§ MATERIAL SUPPLIED:
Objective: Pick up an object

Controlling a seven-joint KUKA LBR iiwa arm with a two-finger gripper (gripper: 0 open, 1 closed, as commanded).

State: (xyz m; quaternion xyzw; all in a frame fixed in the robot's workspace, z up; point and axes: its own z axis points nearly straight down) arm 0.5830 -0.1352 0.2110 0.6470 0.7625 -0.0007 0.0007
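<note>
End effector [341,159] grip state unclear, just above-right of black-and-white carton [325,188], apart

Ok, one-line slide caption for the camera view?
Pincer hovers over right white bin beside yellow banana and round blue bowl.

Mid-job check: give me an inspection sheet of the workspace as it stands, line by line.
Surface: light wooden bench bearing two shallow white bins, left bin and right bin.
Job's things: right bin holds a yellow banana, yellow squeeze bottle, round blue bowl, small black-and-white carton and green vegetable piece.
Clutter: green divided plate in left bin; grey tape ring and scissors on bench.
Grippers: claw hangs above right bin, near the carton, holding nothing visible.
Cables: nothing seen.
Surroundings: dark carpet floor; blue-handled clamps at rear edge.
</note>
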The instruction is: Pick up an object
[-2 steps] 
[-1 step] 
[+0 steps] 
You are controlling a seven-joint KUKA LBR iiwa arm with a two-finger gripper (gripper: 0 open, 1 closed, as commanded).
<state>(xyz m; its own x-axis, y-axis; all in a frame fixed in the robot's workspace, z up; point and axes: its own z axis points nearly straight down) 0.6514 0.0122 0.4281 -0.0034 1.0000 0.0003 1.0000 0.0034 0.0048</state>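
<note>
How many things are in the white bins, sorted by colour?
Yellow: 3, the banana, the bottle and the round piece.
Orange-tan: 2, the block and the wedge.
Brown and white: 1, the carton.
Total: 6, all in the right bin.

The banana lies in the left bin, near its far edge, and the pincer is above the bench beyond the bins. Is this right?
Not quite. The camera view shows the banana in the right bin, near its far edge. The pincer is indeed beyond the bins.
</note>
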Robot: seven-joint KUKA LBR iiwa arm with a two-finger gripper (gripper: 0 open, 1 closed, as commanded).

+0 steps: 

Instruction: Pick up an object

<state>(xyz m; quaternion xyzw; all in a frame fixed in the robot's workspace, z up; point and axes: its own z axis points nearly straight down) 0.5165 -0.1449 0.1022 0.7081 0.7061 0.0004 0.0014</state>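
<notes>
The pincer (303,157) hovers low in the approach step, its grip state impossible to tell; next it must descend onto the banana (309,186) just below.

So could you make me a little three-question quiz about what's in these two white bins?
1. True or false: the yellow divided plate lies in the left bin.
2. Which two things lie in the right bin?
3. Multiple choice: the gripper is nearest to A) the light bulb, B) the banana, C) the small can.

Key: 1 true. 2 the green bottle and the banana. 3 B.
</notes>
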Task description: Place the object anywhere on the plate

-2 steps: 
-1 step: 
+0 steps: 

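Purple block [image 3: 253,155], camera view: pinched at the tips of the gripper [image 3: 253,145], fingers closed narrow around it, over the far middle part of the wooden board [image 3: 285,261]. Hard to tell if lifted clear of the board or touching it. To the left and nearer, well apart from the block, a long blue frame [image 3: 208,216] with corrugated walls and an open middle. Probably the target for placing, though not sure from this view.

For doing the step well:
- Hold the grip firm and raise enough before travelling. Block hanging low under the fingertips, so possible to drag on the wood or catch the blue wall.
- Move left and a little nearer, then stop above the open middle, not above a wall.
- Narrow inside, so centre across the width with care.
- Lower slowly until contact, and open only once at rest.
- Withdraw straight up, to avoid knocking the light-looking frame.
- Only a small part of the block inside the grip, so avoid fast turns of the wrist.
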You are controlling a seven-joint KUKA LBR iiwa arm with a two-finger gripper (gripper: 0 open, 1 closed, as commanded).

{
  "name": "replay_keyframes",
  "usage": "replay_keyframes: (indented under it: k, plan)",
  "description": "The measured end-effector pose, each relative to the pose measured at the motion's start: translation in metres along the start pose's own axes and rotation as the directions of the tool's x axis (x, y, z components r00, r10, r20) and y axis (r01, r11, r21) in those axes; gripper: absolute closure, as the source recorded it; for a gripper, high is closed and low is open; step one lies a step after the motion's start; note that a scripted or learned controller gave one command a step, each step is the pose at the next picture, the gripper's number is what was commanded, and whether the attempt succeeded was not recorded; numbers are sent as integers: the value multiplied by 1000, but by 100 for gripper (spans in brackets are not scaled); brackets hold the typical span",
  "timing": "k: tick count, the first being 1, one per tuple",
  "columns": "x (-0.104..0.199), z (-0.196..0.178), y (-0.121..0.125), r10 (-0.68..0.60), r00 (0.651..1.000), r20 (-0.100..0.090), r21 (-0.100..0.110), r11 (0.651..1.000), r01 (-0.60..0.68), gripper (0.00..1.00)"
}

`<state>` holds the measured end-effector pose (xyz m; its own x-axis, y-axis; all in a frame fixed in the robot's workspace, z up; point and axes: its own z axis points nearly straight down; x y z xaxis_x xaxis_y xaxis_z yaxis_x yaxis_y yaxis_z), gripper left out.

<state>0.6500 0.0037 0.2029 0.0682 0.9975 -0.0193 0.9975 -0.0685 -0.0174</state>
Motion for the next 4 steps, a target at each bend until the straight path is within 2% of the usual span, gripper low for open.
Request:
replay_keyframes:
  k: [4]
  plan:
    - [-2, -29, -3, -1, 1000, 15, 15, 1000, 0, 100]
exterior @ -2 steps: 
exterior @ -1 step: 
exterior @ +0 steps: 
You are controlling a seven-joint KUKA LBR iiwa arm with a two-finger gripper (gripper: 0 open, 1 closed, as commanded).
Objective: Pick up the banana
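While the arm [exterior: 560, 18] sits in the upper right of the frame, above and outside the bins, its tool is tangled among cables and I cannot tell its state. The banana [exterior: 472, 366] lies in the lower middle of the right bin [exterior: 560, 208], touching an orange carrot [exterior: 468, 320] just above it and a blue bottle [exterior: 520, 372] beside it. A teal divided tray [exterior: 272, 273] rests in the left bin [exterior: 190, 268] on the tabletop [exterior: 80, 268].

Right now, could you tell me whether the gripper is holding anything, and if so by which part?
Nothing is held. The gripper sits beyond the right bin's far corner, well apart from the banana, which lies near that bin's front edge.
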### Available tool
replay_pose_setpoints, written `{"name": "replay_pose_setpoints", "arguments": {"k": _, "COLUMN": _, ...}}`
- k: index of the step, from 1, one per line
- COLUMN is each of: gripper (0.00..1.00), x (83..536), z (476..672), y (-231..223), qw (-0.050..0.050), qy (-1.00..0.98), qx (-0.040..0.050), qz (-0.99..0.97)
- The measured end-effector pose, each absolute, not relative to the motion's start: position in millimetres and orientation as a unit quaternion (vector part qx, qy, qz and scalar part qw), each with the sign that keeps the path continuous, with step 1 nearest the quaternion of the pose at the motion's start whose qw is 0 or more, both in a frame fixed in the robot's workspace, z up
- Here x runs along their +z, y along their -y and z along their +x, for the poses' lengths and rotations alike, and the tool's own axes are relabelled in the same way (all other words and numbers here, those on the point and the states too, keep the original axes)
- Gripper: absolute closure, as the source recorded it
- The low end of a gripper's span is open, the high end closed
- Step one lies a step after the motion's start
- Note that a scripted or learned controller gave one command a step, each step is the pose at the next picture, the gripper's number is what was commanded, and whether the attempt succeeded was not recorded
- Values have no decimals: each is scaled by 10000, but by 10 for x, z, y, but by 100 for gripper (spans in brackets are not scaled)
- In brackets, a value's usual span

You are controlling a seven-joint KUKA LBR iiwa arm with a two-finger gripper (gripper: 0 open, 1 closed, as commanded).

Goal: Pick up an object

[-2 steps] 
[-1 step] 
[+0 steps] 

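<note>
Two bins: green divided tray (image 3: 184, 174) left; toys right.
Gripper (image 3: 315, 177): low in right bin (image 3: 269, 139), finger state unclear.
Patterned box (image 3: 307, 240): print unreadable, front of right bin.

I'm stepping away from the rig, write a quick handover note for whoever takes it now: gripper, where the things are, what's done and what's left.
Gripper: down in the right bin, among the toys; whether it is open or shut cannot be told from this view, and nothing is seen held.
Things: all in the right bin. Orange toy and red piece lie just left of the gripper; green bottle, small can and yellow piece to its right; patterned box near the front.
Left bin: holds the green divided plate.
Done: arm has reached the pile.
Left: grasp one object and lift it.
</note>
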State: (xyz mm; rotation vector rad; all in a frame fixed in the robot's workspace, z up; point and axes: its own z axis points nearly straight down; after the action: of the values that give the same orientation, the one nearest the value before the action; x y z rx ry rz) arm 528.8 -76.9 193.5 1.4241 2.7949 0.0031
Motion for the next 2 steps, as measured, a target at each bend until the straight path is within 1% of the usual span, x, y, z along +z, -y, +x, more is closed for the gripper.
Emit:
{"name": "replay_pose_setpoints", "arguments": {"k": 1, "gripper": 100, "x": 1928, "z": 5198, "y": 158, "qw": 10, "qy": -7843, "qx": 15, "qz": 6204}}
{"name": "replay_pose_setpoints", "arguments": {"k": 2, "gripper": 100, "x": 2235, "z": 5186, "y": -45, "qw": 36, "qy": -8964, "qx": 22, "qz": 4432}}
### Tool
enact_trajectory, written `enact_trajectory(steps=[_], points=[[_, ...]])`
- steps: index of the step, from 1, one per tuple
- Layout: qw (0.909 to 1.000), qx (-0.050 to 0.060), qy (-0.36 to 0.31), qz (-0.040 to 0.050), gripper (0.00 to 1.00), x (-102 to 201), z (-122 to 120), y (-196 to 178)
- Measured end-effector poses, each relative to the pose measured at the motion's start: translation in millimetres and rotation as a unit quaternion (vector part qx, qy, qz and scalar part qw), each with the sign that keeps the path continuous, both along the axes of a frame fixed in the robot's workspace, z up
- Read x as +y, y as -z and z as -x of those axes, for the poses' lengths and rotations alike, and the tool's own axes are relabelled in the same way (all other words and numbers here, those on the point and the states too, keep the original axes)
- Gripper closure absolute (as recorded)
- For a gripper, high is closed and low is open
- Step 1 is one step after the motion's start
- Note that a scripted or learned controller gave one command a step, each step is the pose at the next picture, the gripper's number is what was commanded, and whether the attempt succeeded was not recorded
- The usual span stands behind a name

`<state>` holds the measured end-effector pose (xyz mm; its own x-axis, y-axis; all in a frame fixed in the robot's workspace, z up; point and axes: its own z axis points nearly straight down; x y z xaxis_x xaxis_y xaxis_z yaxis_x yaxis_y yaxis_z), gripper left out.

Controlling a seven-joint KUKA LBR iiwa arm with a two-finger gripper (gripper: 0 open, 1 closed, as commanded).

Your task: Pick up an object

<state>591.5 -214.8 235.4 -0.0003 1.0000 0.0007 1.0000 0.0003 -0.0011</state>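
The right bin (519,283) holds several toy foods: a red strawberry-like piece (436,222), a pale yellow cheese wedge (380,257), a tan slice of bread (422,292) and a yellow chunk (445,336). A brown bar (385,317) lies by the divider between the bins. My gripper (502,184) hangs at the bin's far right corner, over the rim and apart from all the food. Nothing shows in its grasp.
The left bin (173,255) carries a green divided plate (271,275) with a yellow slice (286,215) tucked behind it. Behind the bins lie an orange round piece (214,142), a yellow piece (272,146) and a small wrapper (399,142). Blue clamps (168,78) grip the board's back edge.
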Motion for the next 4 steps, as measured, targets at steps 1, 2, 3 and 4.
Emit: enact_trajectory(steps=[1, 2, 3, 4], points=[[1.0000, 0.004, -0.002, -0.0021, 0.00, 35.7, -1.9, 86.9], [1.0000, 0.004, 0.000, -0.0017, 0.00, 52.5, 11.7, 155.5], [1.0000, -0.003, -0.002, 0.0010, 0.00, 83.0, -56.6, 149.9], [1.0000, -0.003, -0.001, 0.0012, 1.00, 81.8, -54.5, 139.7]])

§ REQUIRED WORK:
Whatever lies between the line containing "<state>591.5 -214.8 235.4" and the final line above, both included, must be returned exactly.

§ ANSWER SECTION:
<state>591.5 -214.8 235.4 -0.0003 1.0000 0.0007 1.0000 0.0003 -0.0011</state>
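The right bin (519,283) holds several toy foods: a red strawberry-like piece (436,222), a pale yellow cheese wedge (380,257), a tan slice of bread (422,292) and a yellow chunk (445,336). A brown bar (385,317) lies by the divider between the bins. My gripper (502,184) hangs at the bin's far right corner, over the rim and apart from all the food. Nothing shows in its grasp.
The left bin (173,255) carries a green divided plate (271,275) with a yellow slice (286,215) tucked behind it. Behind the bins lie an orange round piece (214,142), a yellow piece (272,146) and a small wrapper (399,142). Blue clamps (168,78) grip the board's back edge.
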Motion for the next 4 steps, as measured, targets at steps 1, 2, 3 and 4.
Emit: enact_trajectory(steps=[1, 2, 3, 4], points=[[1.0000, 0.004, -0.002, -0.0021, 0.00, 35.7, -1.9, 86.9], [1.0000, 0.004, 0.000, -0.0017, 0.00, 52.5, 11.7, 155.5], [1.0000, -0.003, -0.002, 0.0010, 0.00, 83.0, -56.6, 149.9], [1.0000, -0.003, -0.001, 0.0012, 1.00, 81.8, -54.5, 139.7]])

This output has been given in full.